Calculating very large powers of $e$

Question

I need to calculate $e^{1763.192674118048}$, but when I try to calculate it directly using Matlab it returns "Inf", i.e. it can't calculate it. How do I calculate this? For what it's worth, just getting the right power of 10 would be accurate enough for my purposes.

Answer 1

$$ \left\lfloor \frac{1763.192674118048}{\log 10} \right\rfloor = 765 $$ This is the logarithm base $e,$ so $\log 10 \approx 2.30258509$

Since $$ \frac{1763.192674118048}{\log 10} \approx 765.7448488 $$ we find that your number is $$ e^{1763.192674118048} \approx 5.5571 \cdot 10^{765} $$ because $$ 10^{0.7448488} \approx 5.5571 $$

Answer 2

To get the approximate power of ten, i.e. the $\alpha$ in $e^x \approx 10^\alpha$, by taking natural logarithms on both sides, $x \approx \alpha \ln 10$, so $\alpha = \frac x {\ln 10}$. That gives approximately $765$.

Answer 3

If, for your purposes, it would be sufficient to convert a power of e into a power of 10, then you can just change the base of the exponent:

$$e^x = (10^{\log_{10}(e)})^x = 10^{x \log_{10}(e)}$$

For example, this is done in the following Matlab code:

x = 3.2
y = x*log10(exp(1))
exp(x), 10^y

Answer 4

Use vpa (variable-precision arithmetic).

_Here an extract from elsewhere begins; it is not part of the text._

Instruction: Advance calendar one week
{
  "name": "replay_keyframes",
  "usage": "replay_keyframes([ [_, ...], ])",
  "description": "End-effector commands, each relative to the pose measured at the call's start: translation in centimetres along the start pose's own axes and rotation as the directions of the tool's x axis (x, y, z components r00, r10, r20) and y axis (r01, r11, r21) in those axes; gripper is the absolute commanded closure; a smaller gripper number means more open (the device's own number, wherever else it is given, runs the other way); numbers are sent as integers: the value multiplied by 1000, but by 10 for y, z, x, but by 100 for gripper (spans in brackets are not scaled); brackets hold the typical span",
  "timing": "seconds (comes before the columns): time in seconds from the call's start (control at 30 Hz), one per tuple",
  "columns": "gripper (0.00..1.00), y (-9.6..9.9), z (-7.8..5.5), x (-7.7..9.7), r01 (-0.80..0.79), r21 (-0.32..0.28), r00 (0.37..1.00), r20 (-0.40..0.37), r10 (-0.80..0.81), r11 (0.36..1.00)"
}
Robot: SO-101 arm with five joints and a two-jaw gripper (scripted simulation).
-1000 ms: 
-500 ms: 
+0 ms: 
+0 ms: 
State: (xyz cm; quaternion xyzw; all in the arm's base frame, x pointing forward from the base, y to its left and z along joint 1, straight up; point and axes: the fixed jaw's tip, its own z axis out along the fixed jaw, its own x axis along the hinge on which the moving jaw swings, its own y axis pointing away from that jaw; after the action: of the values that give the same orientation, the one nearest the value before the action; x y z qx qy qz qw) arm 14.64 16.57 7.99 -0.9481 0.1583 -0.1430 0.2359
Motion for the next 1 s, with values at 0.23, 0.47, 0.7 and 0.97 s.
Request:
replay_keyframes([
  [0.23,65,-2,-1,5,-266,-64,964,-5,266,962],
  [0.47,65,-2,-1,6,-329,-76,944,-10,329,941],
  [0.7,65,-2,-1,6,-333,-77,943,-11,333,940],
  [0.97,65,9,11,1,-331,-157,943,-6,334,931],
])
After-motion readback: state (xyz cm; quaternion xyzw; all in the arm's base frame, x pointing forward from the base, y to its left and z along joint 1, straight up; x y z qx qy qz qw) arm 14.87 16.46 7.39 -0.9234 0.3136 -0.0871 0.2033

You can do it with strings

>> vpa('exp(1763.192674118048)')
ans =
5.5571088254929495883970009541213*10^765

or defining a symbolic variable

>> x = sym(1763.192674118048);
>> vpa(exp(x))
ans =
5.5571088254928906583892856815215*10^765

Answer 5

Since your looking for the power of 10, what you're asking is this:

Find $y$ such that $$e^{1763.192674118048}=10^y$$

Take the natural log of both sides:

$$\ln e^{1763.192674118048}= \ln 10^y$$

Bring the exponents to the front:

$$1763.192674118048\ln e= y\ln 10$$

Rewrite in terms of $y$ and evaluate ($\ln e = 1$):

$$y=\frac {1763.192674118048 \ln e}{\ln 10}= \frac{1763.192674118048}{\ln 10}\approx 765.7448489017067943$$

While $765.7448489017067943$ is number you're looking for because $$e^{1763.192674118048}\approx 10^{765.7448489017067943}$$
you could write this in spiffy standard notation. Consider:

$$10^{765.7448489017067943}=(10^{765})(10^{0.7448489017067943})$$

$$=5.5571088254929496998\times 10^{765}$$

And, yes, that is a lot of decimal points, but we were fed a lot to begin with, so it's a fair trade.